=== TASK INSTRUCTIONS ===
Give the entries back exactly, dropping each image.

=== SUPPLIED DATA ===
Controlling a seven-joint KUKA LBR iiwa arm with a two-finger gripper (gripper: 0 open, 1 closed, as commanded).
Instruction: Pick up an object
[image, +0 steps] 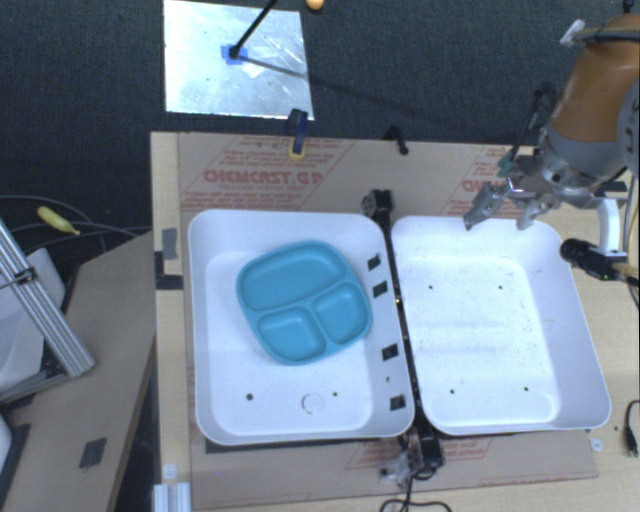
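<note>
**Blue tray in left bin, fingers spread over right bin's far edge**

A blue divided tray (303, 302) lies in the left bin (215, 400). Over the right bin's (570, 395) far rim, the gripper (503, 209) hangs with fingers spread apart, holding nothing.

The blue divided plate (303, 315) is looking like smooth, faintly glossy plastic, lying in the left bin (215, 330), whose white plastic is showing a soft sheen. The right bin (570, 340) beside that plate is looking duller and scuffed with dark specks. Beyond the plate, brown cardboard (330, 170) with red print is looking matt, and a crinkled silvery sheet (215, 65) is gleaming like foil.
</note>
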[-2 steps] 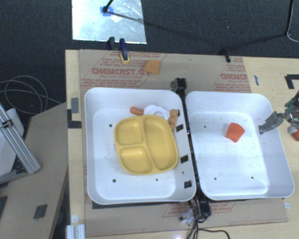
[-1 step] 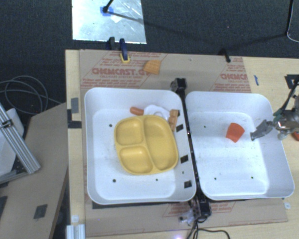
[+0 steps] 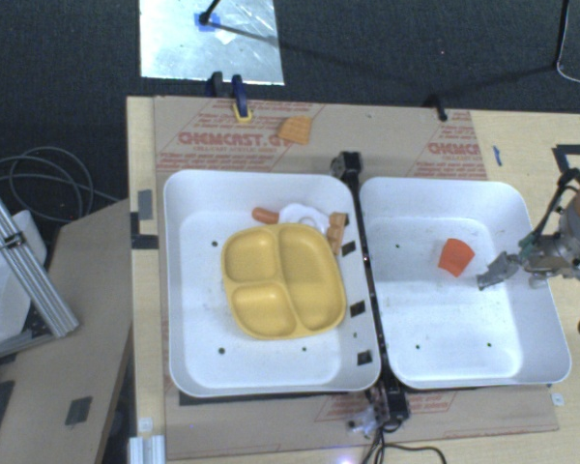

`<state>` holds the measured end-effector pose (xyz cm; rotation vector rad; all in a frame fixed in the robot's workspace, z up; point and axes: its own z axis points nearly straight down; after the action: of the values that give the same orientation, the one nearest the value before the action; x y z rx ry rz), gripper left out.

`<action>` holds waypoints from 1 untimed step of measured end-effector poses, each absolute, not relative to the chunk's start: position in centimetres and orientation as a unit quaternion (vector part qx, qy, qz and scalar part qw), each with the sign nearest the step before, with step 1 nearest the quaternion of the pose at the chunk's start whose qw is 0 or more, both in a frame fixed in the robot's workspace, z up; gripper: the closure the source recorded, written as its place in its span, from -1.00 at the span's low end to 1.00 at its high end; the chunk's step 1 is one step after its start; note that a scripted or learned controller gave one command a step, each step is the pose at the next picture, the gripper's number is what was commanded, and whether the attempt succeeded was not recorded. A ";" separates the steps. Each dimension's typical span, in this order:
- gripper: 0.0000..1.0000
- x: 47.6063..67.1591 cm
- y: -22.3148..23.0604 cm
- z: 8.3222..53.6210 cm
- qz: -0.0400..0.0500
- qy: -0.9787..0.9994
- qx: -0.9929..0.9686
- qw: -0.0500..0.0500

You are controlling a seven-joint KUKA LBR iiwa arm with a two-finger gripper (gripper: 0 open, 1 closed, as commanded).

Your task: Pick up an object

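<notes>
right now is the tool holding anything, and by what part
Nothing is held. The tool sits over the right bin, beside the orange block but apart from it, with nothing between its fingers.

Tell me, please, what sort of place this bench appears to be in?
Probably a robotics lab test bench, not a kitchen: two shallow white bins sit side by side on a board, the gripper hangs over the right one by an orange block, and loose cables lie on dark carpet.
</notes>
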<state>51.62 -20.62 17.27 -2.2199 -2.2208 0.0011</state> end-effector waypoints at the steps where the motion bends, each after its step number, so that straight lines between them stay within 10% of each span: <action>1: -1.00 56.5 -20.5 8.0 0.000 -0.709 -0.705 -0.001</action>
<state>56.55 -20.54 8.04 -2.2170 -2.2300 -0.0010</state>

=== THE COMPLETED TASK ===
Controlling a seven-joint KUKA LBR iiwa arm with a two-finger gripper (gripper: 0 open, 1 closed, as commanded).
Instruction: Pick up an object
[image, +0 steps] 
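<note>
**Blue tray in left bin, fingers spread over right bin's far edge**

A blue divided tray (303, 302) lies in the left bin (215, 400). Over the right bin's (570, 395) far rim, the gripper (503, 209) hangs with fingers spread apart, holding nothing.

The blue divided plate (303, 315) is looking like smooth, faintly glossy plastic, lying in the left bin (215, 330), whose white plastic is showing a soft sheen. The right bin (570, 340) beside that plate is looking duller and scuffed with dark specks. Beyond the plate, brown cardboard (330, 170) with red print is looking matt, and a crinkled silvery sheet (215, 65) is gleaming like foil.
</note>
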[-2 steps] 
[-1 step] 
[+0 steps] 

`<state>` holds the measured end-effector pose (xyz cm; rotation vector rad; all in a frame fixed in the robot's workspace, z up; point and axes: its own z axis points nearly straight down; after the action: of the values that give the same orientation, the one nearest the value before the action; x y z rx ry rz), gripper left out.

`<action>` holds waypoints from 1 untimed step of measured end-effector poses, each absolute, not relative to the chunk's start: position in centimetres and orientation as a unit quaternion (vector part qx, qy, qz and scalar part qw), each with the sign nearest the step before, with step 1 nearest the quaternion of the pose at the chunk's start whose qw is 0 or more, both in a frame fixed in the robot's workspace, z up; gripper: the closure the source recorded, written as its place in its span, from -1.00 at the span's low end to 1.00 at its high end; the chunk's step 1 is one step after its start; note that a scripted or learned controller gave one command a step, each step is the pose at the next picture, the gripper's number is what was commanded, and whether the attempt succeeded was not recorded. A ";" separates the steps. Each dimension's typical span, in this order:
- gripper: 0.0000..1.0000
- x: 47.6063..67.1591 cm
- y: -22.3148..23.0604 cm
- z: 8.3222..53.6210 cm
- qz: -0.0400..0.0500
- qy: -0.9787..0.9994
- qx: -0.9929..0.9686
- qw: -0.0500..0.0500

You are controlling a seven-joint KUKA LBR iiwa arm with a two-finger gripper (gripper: 0 open, 1 closed, as commanded).

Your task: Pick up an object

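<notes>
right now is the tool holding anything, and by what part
Nothing is held. The tool sits over the right bin, beside the orange block but apart from it, with nothing between its fingers.

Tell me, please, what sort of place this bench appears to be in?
Probably a robotics lab test bench, not a kitchen: two shallow white bins sit side by side on a board, the gripper hangs over the right one by an orange block, and loose cables lie on dark carpet.
</notes>
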<state>51.62 -20.62 17.27 -2.2199 -2.2208 0.0011</state> end-effector waypoints at the steps where the motion bends, each after its step number, so that straight lines between them stay within 10% of each span: <action>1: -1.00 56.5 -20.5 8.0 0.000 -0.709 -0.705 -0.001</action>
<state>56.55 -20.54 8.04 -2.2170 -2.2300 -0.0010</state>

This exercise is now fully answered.